The stories of Panahi’s unjust treatment by the Iranian government are both legion and legend, having been imprisoned on multiple occasions for the political dissidence featured in his films. Travel bans have also flitted in and out of his life for over a decade, as well as restrictions against filming of any nature, though as any true rebel will tell you, it’s only illegal if you get caught. Accident’s clandestine production process was always bound to overshadow the actual content in a sympathetic international context, and the bravery and gumption involved are worthy of full-throated celebration. They should not, however, drown out the nuts-and-bolts accomplishment of forging a rocket ship under cover of darkness, one that regards its technical limitations more as a DIY blessing than a curse. There’s beauty and tension inside of restraints, a notion that cinematographer Amin Jafari takes to the deepest cockles of his heart, capturing moistened brows, bustling streets, and dust-drenched deserts with unnerving clarity. He’s only in the less-in-more camp until he’s not, an extended, tundra-set argument and an early morning interrogation searing the retinas as though they’re the sun.

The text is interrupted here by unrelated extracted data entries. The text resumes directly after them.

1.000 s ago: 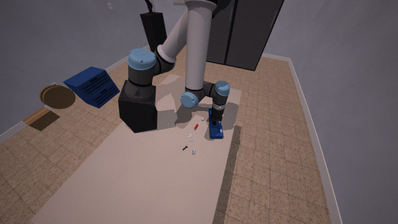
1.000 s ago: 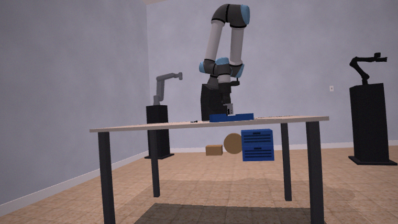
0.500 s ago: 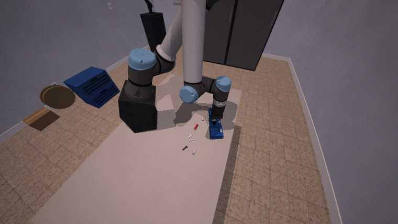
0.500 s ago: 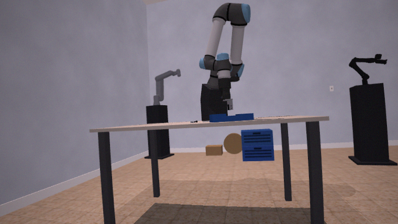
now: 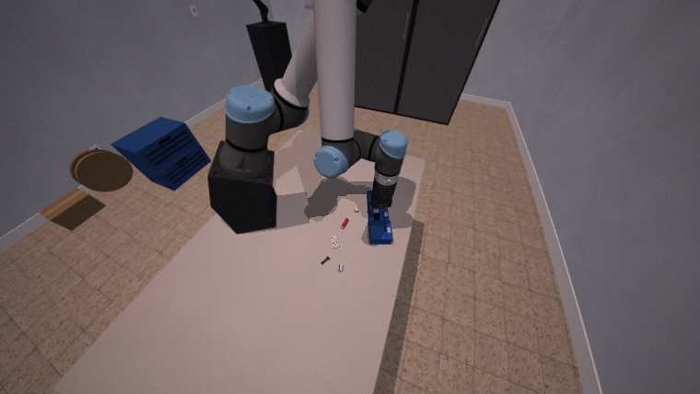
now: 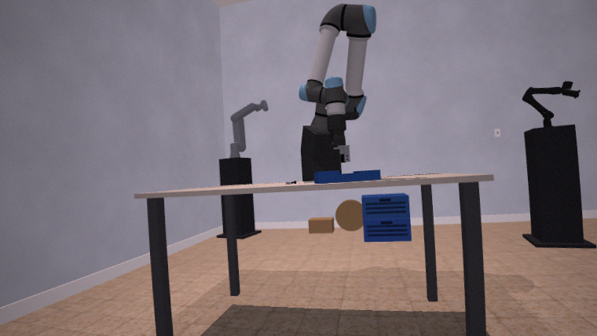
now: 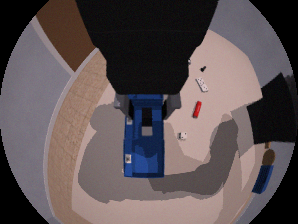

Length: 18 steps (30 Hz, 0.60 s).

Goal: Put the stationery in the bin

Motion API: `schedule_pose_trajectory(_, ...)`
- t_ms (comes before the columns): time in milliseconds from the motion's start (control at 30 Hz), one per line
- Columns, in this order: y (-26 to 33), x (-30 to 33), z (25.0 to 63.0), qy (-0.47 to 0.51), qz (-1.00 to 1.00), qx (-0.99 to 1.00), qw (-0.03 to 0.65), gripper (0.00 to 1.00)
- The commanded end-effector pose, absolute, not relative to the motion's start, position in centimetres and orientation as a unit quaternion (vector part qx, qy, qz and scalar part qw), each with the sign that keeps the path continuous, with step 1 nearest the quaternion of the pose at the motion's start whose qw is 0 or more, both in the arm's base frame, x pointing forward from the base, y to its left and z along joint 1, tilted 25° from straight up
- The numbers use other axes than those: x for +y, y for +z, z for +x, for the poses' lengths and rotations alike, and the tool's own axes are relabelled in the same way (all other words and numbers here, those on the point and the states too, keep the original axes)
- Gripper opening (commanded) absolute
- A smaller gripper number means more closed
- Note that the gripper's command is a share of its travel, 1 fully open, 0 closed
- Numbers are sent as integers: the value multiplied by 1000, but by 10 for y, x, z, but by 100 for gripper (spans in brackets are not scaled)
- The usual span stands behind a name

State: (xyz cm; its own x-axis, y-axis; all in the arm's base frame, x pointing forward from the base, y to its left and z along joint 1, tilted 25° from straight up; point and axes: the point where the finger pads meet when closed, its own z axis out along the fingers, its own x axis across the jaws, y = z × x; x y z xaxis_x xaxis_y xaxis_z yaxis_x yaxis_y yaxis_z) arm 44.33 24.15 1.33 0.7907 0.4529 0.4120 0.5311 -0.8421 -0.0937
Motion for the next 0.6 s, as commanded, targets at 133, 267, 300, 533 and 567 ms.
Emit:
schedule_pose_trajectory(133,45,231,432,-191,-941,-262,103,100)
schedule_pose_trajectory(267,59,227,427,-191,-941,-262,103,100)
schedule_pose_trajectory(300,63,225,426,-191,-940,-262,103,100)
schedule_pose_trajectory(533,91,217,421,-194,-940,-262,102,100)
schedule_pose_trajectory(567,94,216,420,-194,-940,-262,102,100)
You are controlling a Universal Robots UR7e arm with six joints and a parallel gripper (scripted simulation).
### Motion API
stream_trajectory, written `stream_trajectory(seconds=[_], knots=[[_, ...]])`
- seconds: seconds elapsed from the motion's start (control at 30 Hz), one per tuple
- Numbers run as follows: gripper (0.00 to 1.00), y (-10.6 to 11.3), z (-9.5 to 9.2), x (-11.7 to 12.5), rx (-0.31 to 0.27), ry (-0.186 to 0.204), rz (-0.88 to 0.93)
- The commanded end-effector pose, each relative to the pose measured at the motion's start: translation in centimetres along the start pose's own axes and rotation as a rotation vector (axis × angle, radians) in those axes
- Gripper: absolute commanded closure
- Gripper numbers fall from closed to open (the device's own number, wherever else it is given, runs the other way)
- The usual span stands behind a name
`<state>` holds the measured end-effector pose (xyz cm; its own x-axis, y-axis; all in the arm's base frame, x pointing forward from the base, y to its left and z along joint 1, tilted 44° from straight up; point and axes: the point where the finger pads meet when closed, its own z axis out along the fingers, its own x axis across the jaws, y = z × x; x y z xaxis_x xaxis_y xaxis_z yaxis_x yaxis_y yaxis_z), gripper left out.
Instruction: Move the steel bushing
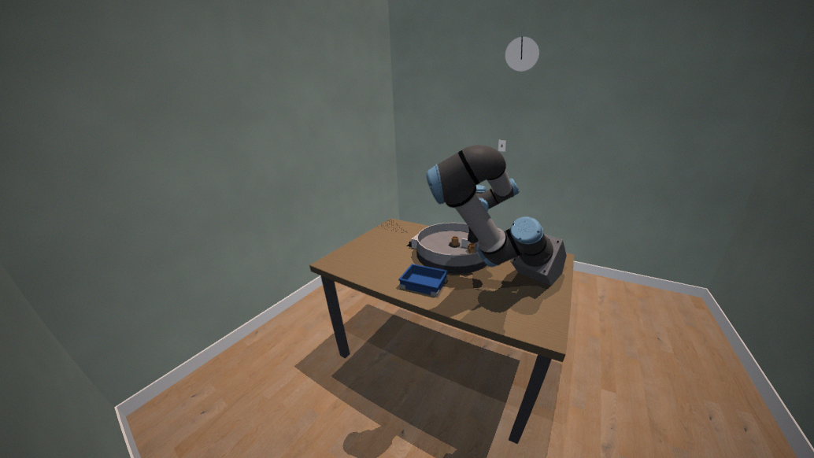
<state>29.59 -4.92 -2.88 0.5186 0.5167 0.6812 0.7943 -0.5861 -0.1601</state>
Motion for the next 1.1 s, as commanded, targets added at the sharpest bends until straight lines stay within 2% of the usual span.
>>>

Focusing so intently on the cosmetic and kinetic achievements here shouldn’t come at the expense of Accident’s briar patch of thematic intrigue, but most audiences will already be on watch for the brainy stuff. Motifs involving cyclical violence, the guilt of those enacting grievous orders from above, and the way that domineering governments make grifters of us all might even pop out more than the yarn to which they’re attached, a product of being trained by Asghar Farhadi. Iran’s other most internationally famous filmmaker has already won two Best International Feature prizes at the Oscars (A Separation and The Salesman), making his voice the one that most film enthusiasts hear when they ponder that region of the world on the big screen. There’s plenty of connective tissue between the two, but Panahi’s latest is much less stately, opting for a hard-charging outrageousness that courses through a blink-and-you’ll-miss-it 104 minute runtime. Any trepidatious patriot needs look no further than the cockeyed getting-the-gang-back-together sequence to know that the thing plays the world over, no intellectual or emotional barrier to entry in sight. Aerodynamics have no interest in sovereign borders, and Accident is designed with maximum speed and impact in mind. It’s not an assignment; it’s a missile.